Des caractéristiques à considérer

Les panneaux sont disponibles en trois dimensions, ainsi que les pattes de fixation et les bandes de rebordage. Concernant les panneaux standard, ils sont disponibles en 1,20 x 2,50 m (d’autres longueurs sur commande) pour une épaisseur de 58 mm. Prévoyez donc de les manipuler à deux : chaque panneau pèse tout de même 67 kg !

Même s’ils contiennent de la paille, ces panneaux ne sont pas assez épais pour être très isolants. Leur conductivité thermique (lambda) est de 0,113 W/mK, à peine au-dessus de celle du bois, mais bien meilleure que celle du Fermacell® seul (0,32 W/mK). Quant aux performances phoniques, l’indice d’affaiblissement acoustique annoncé (entre 27 et 30 dB) n’est pas très bon (32 dB pour une plaque de Fermacell®, 37 dB pour deux plaques de Placo® sur ossature métallique sans isolant). Il est valable pour une large gamme de fréquences et l’absorption reste à tester. Pour une cloison phonique, doublez les panneaux (affaiblissement de 49 dB) ou associez-les à d’autres matériaux.

Les panneaux se découpent à la scie à bois ou circulaire (24 dents ou moins). Prévoyez un équipement de protection : lunettes de protection, masque anti-poussière et gants. En effet, la paille sèche projetée est coupante et très pointue.

La mise en œuvre

Illustration d'un homme entrain de poser une semelle bois à la visseuse

La mise en œuvre commence par la pose d’une semelle bois (clouée ou vissée selon le support), de même largeur que la plaque (58 mm) et de 34 à 50 mm d’épaisseur. Même chose au plafond dans le cas d’un plafond déjà existant, avec une lambourde un peu moins épaisse.

Illustration de deux agrafes de fixation

Marquez la position du premier panneau contre le mur. Des agrafes de fixation spéciales sont prévues. De plus, les pattes orientables sur les côtés permettent différents types de fixations (dessin ci-dessus).

Illustration d'une répartition régulières des agrafes sur toute la hauteur de plaque

Vissez au mur quatre agrafes réparties de manière régulière sur toute la hauteur (dessin ci-dessus).

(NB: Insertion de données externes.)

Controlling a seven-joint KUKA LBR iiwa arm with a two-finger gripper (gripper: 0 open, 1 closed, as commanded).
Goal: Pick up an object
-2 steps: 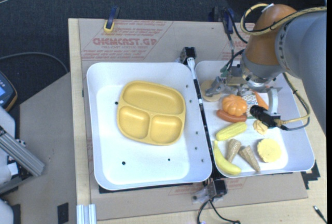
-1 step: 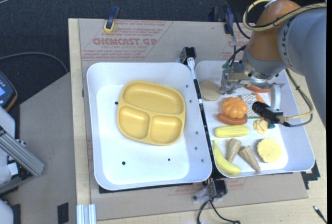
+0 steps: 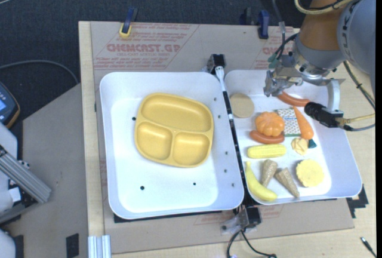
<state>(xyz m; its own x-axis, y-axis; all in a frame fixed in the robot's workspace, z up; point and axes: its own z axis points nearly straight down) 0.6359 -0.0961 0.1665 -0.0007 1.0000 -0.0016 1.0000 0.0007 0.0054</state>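
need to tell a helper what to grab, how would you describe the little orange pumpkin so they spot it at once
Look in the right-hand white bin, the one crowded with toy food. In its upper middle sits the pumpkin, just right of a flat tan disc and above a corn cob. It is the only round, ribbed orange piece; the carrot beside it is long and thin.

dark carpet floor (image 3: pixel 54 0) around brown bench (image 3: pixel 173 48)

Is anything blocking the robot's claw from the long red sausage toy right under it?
Nothing visible does. The two-finger gripper hangs right above the left end of the long red sausage toy in the right white bin, with no other toy between them.
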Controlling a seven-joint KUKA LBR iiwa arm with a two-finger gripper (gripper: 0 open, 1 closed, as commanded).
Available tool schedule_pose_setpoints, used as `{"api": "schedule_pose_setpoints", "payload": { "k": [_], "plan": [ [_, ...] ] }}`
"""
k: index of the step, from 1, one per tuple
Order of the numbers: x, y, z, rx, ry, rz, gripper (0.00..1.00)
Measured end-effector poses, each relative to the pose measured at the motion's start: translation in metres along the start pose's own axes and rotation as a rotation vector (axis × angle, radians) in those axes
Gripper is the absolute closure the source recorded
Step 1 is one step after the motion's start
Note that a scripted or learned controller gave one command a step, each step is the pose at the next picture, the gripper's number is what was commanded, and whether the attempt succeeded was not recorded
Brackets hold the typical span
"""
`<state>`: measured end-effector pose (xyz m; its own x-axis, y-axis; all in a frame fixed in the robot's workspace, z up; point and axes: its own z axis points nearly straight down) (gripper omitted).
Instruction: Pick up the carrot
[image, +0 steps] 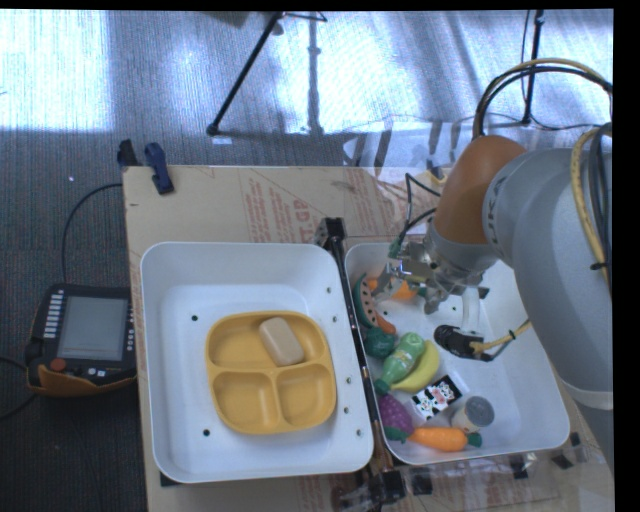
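Orange carrot (441, 438) is crowded by grapes (392, 412) and a tin (476, 411), so neighbours could be grabbed; the gripper's (412, 275) aperture cannot be judged.

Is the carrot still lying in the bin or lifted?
Lying in the bin. The carrot rests on the right bin's floor near its front edge, apart from the gripper.

Arm (560, 230) cut off at right edge. Wrist hides part of orange toy (402, 291) (identity unclear). Counter (230, 200) front cut off at bottom edge.
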<state>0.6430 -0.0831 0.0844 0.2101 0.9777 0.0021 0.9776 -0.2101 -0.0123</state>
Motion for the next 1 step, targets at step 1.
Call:
{"api": "schedule_pose_setpoints", "payload": {
  "k": [1],
  "plan": [
    [0.0000, -0.0006, -0.0074, 0.009, 0.001, -0.002, 1.00]
  ]
}}
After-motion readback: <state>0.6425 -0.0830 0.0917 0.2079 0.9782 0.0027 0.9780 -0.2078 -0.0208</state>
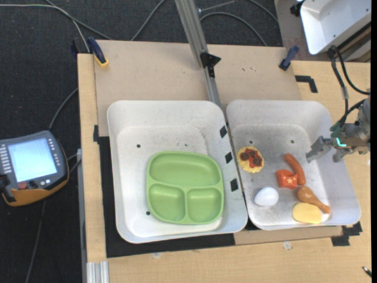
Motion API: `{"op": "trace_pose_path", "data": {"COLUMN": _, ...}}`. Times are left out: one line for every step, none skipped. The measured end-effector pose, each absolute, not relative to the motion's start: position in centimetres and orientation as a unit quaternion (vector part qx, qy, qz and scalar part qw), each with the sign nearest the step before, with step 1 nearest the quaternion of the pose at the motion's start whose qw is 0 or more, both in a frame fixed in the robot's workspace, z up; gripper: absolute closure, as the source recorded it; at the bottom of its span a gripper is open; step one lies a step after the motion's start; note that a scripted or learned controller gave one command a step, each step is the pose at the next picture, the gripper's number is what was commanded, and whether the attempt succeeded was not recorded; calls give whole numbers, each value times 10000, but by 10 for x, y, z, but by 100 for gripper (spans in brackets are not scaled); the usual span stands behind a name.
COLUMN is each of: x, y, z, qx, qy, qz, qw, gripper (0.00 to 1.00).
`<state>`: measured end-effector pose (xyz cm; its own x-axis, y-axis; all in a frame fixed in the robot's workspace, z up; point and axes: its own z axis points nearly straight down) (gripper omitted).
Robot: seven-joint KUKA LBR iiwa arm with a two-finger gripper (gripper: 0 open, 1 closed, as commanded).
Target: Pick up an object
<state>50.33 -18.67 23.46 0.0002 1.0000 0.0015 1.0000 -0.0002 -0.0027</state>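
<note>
Tan bench [159,69], two white bins [171,114]

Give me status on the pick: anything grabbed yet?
Done: the gripper sits over the right bin's right rim. In hand: nothing visible between its fingers. Left: the whole grasp. The hot dog, red pepper piece, chicken drumstick, yellow piece, white egg and small pizza all lie on the bin floor. The green divided plate sits in the left bin.
</note>
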Motion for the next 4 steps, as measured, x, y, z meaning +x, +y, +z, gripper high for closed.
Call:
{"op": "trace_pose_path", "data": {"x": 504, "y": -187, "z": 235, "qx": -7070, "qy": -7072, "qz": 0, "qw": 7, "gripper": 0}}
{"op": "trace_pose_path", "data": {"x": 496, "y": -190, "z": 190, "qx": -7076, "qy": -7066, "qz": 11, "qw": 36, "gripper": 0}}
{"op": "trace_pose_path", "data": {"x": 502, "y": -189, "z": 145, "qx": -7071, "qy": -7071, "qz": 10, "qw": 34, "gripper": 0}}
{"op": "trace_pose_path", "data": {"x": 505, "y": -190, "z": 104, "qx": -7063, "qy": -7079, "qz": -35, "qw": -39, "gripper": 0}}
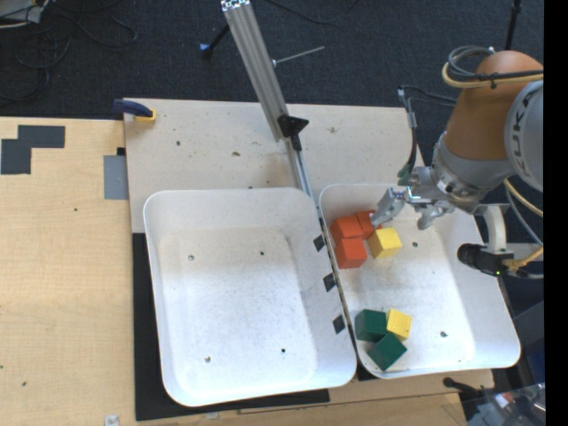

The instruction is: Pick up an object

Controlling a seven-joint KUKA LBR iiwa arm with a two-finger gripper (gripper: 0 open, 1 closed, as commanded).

Puis, appliquez un enduit-colle, ou de la colle Fermacell®, sur la tranche verticale du premier panneau, et mettez-le en place. Retirez les bavures. Sans omettre de fixer les pattes des agrafes aux panneaux avec des vis à bois de 4,5 x 50 mm.

Fixation du panneau sur la semelle

Ensuite, fixez le panneau sur la semelle et sur la lambourde au plafond, avec des vis à bois en biais. Pour y parvenir, fixez bien quatre agrafes, réparties sur la tranche verticale du premier panneau (dessin ci-dessus). Juste après, appliquez l’enduit colle sur la tranche du second panneau et mettez en place.

Illustration : action de visser

Pour cette dernière étape, repliez les pattes des agrafes en alternant sur chaque panneau, et vissez (dessin ci-dessus). N’installez pas plus de quatre plaques sans prévoir une lisse verticale pour renforcer la paroi.

Pour les joints entre les panneaux, collez des bandes de calicot (bandes adhésives) de 70 mm de large sur les joints. Pour finir, utilisez un enduit plâtre (les bords des panneaux sont amincis). Enduisez les deux faces le même jour pour éviter d’éventuelles déformations.